Law Society objects to onus of proof reversal

Proposed changes to Queensland’s Transport Operations Act on dangerous good carriage queried

Law Society objects to onus of proof reversal
The Law Society has raised issues with a Queensland Parliamentary committee

The Queensland Law Society has raised worries about about reversal of the onus on proof in proposed dangerous goods carriage reforms.

The State Government proposes a change the Transport Operations (Road Use Management) Act 1995 to prohibit the carriage of a placard load of dangerous goods through tunnels.

Of concern is that the onus of proof is reversed in proposed s84A(3):

"(3) In the absence of proof to the contrary— (a) a motor vehicle is proved to be carrying a placard load if there is evidence of a placard placed on the vehicle or on a thing carried by the vehicle; and

"(b) a placard load prohibited sign at or before the entrance to a tunnel is taken to be clearly visible to a person entering the tunnel."

The Government points to enforcement issues as a reason for this aspect of the change.

"It is very difficult for enforcement patrols to be effective in tunnel environments where there are high volumes of traffic and no physical space to stop vehicles," it says in amendment’s explanatory notes.

"As such, it is considered that camera-detection of these offences, based on the presence of a dangerous goods placard, is the most effective method."

In expanding on the issue the notes do touch on some defences.

"The matter to be proved (whether a vehicle is carrying dangerous goods) is peculiarly within the defendant's knowledge, as the driver of a vehicle is in the best position to know whether their vehicle is or is not carrying dangerous goods," they say.

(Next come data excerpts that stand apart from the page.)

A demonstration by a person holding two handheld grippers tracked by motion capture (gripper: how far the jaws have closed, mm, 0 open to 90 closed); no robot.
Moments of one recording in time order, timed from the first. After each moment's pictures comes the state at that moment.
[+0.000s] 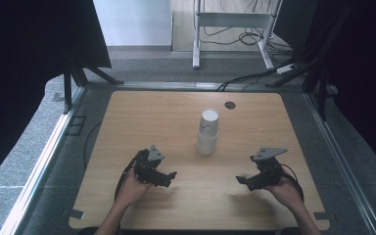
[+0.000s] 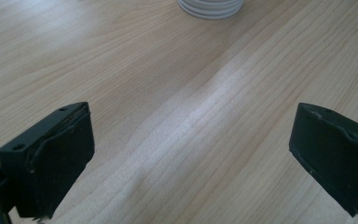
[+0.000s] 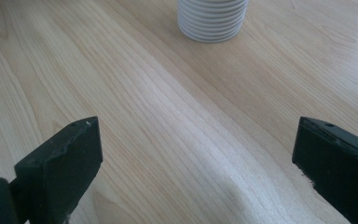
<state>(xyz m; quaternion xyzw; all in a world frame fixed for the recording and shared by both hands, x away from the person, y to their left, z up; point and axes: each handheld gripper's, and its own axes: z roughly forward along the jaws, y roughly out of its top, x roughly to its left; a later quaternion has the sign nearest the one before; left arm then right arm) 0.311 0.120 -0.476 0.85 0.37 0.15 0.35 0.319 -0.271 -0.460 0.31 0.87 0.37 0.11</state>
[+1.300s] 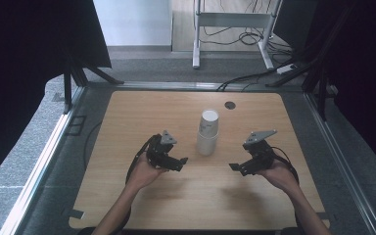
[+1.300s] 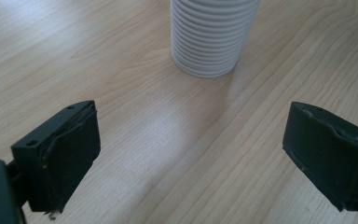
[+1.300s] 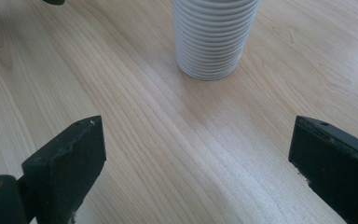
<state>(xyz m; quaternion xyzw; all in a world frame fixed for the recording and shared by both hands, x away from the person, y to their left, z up) 0.353 0.089 -0.454 0.85 0.35 0.14 0.37 0.353 -0.244 -0.429 0.29 0.88 0.35 0.10</state>
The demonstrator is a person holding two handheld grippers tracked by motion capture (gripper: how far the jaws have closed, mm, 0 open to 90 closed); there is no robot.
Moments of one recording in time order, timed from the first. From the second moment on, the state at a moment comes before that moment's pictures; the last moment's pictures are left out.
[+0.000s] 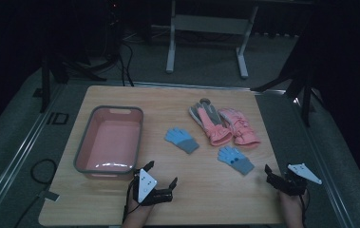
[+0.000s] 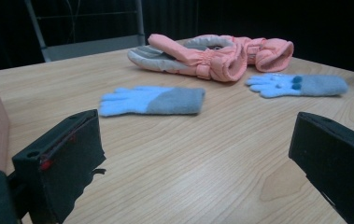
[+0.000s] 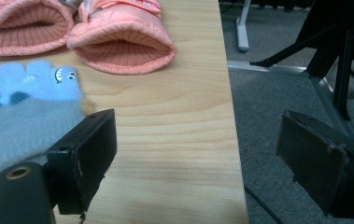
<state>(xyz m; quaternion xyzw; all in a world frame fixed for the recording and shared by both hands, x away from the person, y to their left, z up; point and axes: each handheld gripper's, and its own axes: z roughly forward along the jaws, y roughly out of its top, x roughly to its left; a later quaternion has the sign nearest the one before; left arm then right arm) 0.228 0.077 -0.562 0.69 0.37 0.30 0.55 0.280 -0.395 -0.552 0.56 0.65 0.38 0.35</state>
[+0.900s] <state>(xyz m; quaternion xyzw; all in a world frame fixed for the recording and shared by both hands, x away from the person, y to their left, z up) 0.230 0.082 -0.563 0.68 0.37 0.28 0.57 0.283 -0.380 -0.528 0.55 0.67 0.38 0.33</state>
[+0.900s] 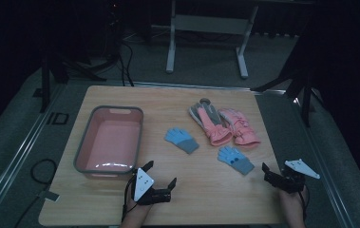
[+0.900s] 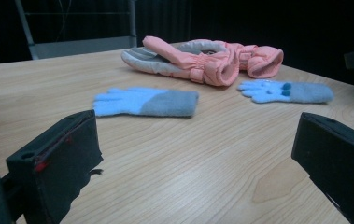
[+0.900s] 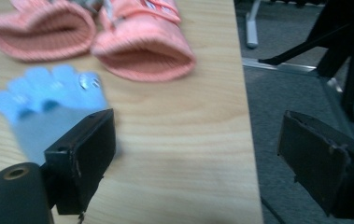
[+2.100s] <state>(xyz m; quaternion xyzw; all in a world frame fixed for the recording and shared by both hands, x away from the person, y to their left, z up) 0.230 0.081 -0.563 0.68 0.37 0.28 0.56 0.331 -0.293 -0.408 0.41 0.73 0.47 0.27</state>
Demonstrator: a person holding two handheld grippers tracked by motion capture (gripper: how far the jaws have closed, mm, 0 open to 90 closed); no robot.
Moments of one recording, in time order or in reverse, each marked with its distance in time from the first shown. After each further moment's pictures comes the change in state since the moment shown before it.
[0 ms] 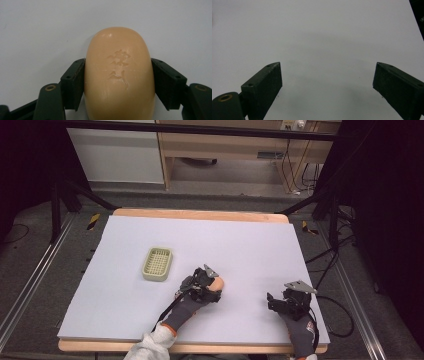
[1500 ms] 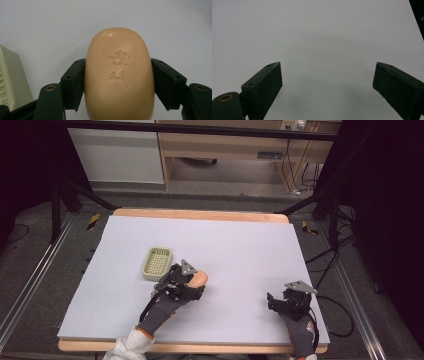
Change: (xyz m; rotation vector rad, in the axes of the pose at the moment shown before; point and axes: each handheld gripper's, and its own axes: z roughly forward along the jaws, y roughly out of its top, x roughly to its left) left arm 0.033 -0.015 -0.074 -0.078 0.024 -0.023; right arm 0.000 0.000 0.000 0.002 -0.002 0.007
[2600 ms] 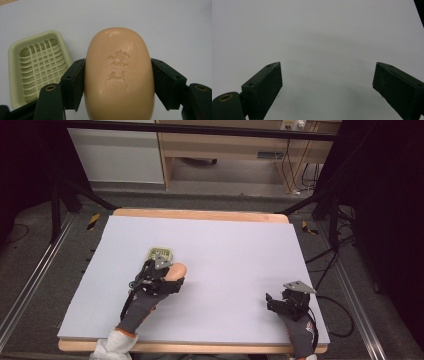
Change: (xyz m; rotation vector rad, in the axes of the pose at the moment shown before) left arm 0.046 -0.013 -0.034 -0.045 0.080 -0.074; right arm 0.003 0.000 0.000 -0.002 0.018 -0.015
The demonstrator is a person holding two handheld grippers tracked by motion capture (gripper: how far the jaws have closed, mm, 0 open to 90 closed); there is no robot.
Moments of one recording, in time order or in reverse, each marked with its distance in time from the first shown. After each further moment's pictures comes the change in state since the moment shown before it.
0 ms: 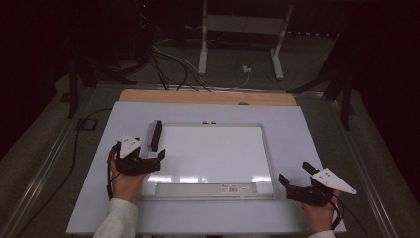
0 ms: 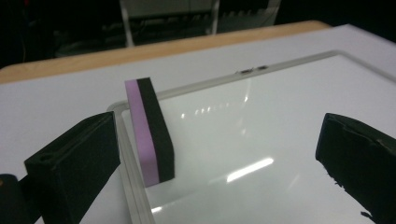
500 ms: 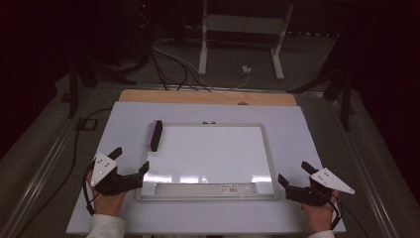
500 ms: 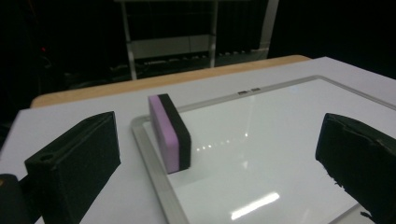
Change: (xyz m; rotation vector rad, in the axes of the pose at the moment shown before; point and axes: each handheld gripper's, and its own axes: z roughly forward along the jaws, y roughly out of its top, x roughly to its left) left arm 0.015 -0.023 -0.053 -0.156 0.015 0.029; right arm 0.001 0.000 0.001 0.002 0.009 -0.009
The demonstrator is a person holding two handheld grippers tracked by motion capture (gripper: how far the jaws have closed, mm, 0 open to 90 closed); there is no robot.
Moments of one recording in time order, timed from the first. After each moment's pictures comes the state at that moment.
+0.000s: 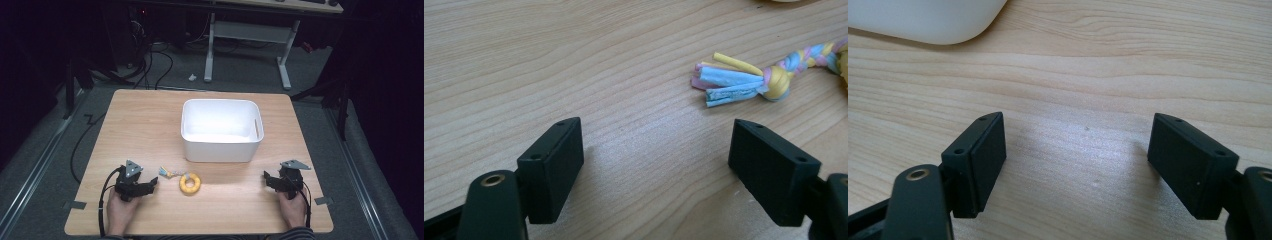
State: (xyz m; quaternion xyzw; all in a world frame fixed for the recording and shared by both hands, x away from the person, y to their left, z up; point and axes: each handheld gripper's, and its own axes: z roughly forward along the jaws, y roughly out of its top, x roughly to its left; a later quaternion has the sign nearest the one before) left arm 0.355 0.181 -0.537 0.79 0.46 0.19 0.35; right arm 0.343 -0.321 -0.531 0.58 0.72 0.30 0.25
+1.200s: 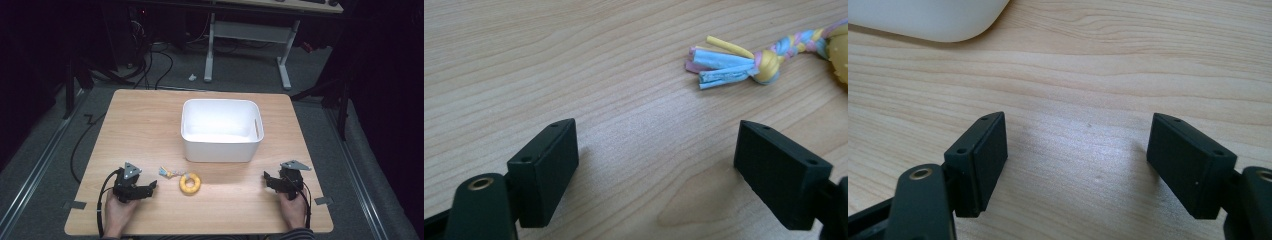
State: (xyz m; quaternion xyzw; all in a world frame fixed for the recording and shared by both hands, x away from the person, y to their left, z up) left arm 0.347 0.185 -0.534 0.80 0.46 0.18 0.35; right arm 0.341 -0.321 -0.531 0.57 0.72 0.30 0.25
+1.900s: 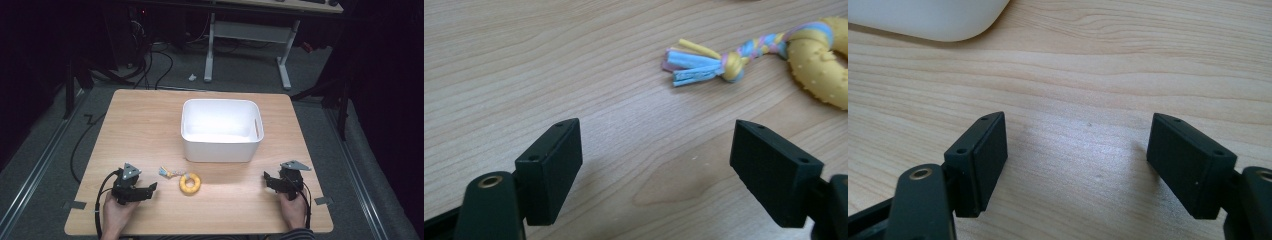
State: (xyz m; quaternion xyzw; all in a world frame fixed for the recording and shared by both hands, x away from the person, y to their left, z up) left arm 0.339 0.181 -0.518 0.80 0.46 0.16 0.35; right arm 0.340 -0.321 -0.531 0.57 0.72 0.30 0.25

"Given the nature of dangerous goods, it is very difficult for enforcement officers on the roadside to test whether a vehicle is carrying dangerous goods. Even if a vehicle is suspected of carrying dangerous goods, it would often require technical or forensic experts to be able to determine whether the goods being carried are dangerous goods and the engagement of these experts would incur considerable expense.

"A defendant is able to produce evidence during the enforcement or prosecution phase to prove that they were not carrying dangerous goods (including transport documentation showing that the goods had already been delivered). An infringement notice would not be issued or a prosecution would not proceed if the evidence supported the defendant's assertions."

But the Law Society remains unconvinced.

"The Society is concerned with the reversal of the onus in criminal law legislation, noting it appears to be an ineffective process by which all potential defendants are notified, and then would need to show that they did not fall foul of the legislation at the time," it says in its submission to the Queensland Parliament’s Transport Housing and Local Government Committee.

"We consider that stating it would be difficult to enforce within tunnels (noting that such measures can equally be taken at the exit points of tunnels), or expensive for the state to prove its case is not sufficient justification for reversing the onus.

"This proposal appears to be a way of relying on cameras together with a reverse onus to replace traditional policing enforcement methods, but at the expense of traditional rights as they should apply in criminal matters."

The committee will hold a public hearing on May 21 and will table its response on June 30.